(What to do)
Don't include any picture when you restate the data word for word.

(Stored data)
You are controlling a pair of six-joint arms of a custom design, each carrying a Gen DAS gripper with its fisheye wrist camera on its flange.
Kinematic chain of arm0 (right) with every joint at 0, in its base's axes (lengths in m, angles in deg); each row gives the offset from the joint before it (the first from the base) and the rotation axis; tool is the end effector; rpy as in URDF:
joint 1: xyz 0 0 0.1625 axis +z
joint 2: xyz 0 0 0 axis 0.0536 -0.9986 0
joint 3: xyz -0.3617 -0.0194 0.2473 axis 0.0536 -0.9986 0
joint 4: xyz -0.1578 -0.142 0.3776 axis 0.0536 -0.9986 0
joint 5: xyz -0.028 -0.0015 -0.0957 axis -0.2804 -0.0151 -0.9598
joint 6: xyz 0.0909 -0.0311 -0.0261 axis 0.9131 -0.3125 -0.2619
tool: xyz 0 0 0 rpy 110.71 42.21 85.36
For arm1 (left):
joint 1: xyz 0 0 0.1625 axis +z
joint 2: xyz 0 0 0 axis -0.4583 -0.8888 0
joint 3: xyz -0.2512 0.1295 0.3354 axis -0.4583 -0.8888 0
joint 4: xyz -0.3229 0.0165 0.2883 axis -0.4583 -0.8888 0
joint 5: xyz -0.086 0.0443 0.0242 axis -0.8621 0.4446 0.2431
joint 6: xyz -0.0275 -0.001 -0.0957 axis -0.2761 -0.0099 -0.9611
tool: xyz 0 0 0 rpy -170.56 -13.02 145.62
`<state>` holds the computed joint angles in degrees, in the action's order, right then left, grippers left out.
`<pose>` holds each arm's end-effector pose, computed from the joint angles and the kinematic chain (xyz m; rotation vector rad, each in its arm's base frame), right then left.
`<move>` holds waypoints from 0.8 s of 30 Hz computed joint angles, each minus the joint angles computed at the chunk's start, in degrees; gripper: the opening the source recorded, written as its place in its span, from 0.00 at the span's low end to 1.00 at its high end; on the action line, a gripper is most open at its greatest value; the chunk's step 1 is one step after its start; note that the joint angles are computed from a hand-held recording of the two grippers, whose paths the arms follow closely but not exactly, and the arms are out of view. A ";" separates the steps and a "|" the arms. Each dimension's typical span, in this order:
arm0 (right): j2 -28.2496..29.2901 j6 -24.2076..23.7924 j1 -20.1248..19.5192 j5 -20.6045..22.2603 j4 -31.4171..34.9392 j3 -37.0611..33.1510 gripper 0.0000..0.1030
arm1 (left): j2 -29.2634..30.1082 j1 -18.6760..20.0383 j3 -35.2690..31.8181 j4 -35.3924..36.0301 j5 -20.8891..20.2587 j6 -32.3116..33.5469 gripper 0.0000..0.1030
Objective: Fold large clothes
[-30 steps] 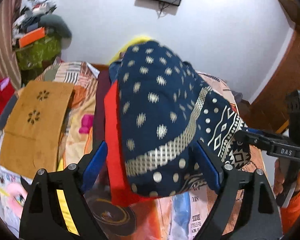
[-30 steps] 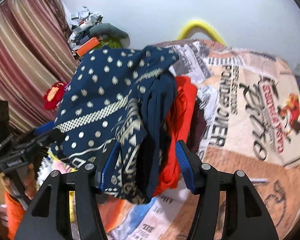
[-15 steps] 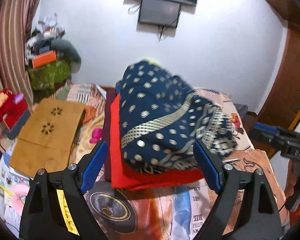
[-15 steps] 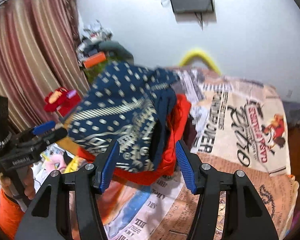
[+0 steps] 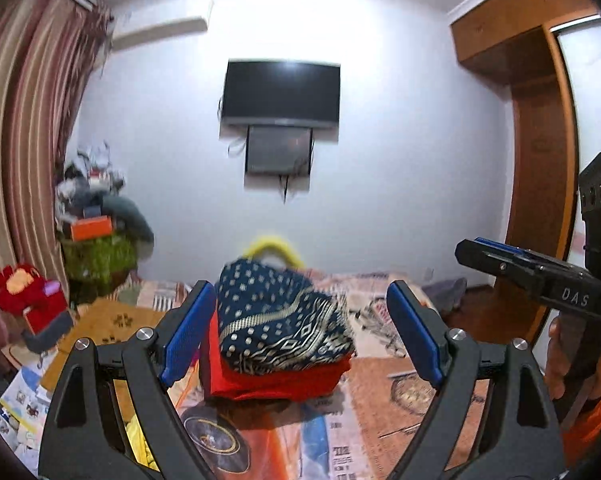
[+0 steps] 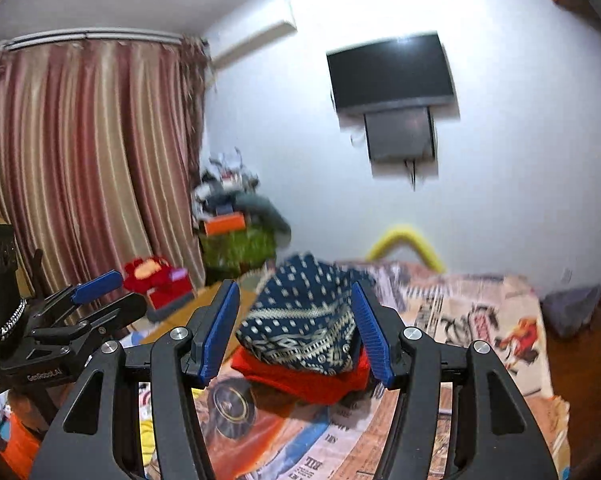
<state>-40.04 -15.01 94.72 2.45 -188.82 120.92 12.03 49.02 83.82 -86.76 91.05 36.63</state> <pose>0.2599 -0.6215 0.4624 -1.5831 2.3355 -1.0273 -0.5654 -0.4750 0.1331 0.2314 1.6411 -1.6651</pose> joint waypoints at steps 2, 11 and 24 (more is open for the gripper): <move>-2.16 0.15 -0.51 2.11 -1.42 2.20 0.53 | 1.45 -1.26 -0.66 -1.56 2.06 1.89 0.85; -7.29 -0.46 -1.98 3.35 -12.84 10.83 0.83 | 9.15 -4.43 -4.37 -16.46 9.08 13.88 0.99; -8.59 -1.85 -1.80 -0.53 -16.38 13.41 1.00 | 10.85 -4.59 -3.66 -28.22 9.01 18.02 1.00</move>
<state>-48.63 -16.86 92.92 1.92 -205.20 134.33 22.88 44.43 80.16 -114.98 100.06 54.66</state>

(Answer below)
You are controlling a pair of six-joint arms of a custom design, each carrying a Gen DAS gripper with its fisheye wrist camera on its flange.
Kinematic chain of arm0 (right) with every joint at 0, in its base's axes (lengths in m, angles in deg); each row gives the offset from the joint before it (the first from the base) and the rotation axis; tool is the end effector; rpy as in URDF:
joint 1: xyz 0 0 0.1625 axis +z
joint 2: xyz 0 0 0 axis 0.0536 -0.9986 0
joint 3: xyz -0.3617 -0.0194 0.2473 axis 0.0536 -0.9986 0
joint 4: xyz -0.1578 -0.142 0.3776 axis 0.0536 -0.9986 0
joint 5: xyz -0.028 -0.0015 -0.0957 axis -0.2804 -0.0151 -0.9598
joint 6: xyz 0.0909 -0.0311 -0.0261 axis 0.9131 -0.3125 -0.2619
tool: xyz 0 0 0 rpy 110.71 42.21 85.36
For arm1 (left):
joint 1: xyz 0 0 0.1625 axis +z
joint 2: xyz 0 0 0 axis -0.4583 -0.8888 0
joint 3: xyz -0.2512 0.1295 0.3354 axis -0.4583 -0.8888 0
joint 4: xyz -0.3229 0.0165 0.2883 axis -0.4583 -0.8888 0
joint 5: xyz -0.086 0.0443 0.0242 axis -0.8621 0.4446 0.2431
joint 6: xyz -0.0275 -0.001 -0.0957 axis -0.2761 -0.0099 -0.9611
tool: xyz 0 0 0 rpy -170.56 -13.02 145.62
`<state>` holds the computed joint angles in degrees, in the action's order, right then left, grippers left out.
`<pose>` holds each arm's end-effector pose, computed from the joint angles and the kinematic chain (xyz m; rotation vector rad, each in its arm's base frame), right then left.
`<move>` holds waypoints from 0.8 s of 30 Hz computed joint angles, each minus the joint angles computed at the chunk's start, in degrees; gripper: the opening the source recorded, written as its place in its span, from 0.00 at the span's low end to 1.00 at its high end; on the action line, a gripper is most open at its greatest value; the chunk's step 1 is one step after its start; note that the joint angles are computed from a hand-held recording of the two grippers, whose paths the arms follow closely but not exactly, and the arms are out of view. A ";" separates the steps and a "|" the arms. Each dimension's typical span, in this order:
arm0 (right): j2 -28.2496..29.2901 j6 -24.2076..23.7924 j1 -20.1248..19.5192 j5 -20.6045..22.2603 j4 -31.4171..34.9392 j3 -37.0611..33.1510 gripper 0.0000..0.1030
arm1 (left): j2 -29.2634..30.1082 j1 -18.6760..20.0383 j3 -35.2690..31.8181 j4 -35.3924..36.0301 j5 -20.8891..20.2587 j6 -32.3116..33.5469 gripper 0.0000..0.1030
Objective: Fold large clothes
[-30 steps] 
[-30 steps] 
[-15 steps] 
[-15 steps] 
[+0 steps] 
[+0 steps] 
<state>-40.04 -15.01 94.72 2.45 -188.82 120.92 12.03 49.02 83.82 -86.76 91.05 36.63</state> <pose>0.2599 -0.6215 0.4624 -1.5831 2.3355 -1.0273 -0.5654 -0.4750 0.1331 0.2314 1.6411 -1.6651</pose> joint waypoints at steps 2, 11 and 24 (more is open for the gripper): <move>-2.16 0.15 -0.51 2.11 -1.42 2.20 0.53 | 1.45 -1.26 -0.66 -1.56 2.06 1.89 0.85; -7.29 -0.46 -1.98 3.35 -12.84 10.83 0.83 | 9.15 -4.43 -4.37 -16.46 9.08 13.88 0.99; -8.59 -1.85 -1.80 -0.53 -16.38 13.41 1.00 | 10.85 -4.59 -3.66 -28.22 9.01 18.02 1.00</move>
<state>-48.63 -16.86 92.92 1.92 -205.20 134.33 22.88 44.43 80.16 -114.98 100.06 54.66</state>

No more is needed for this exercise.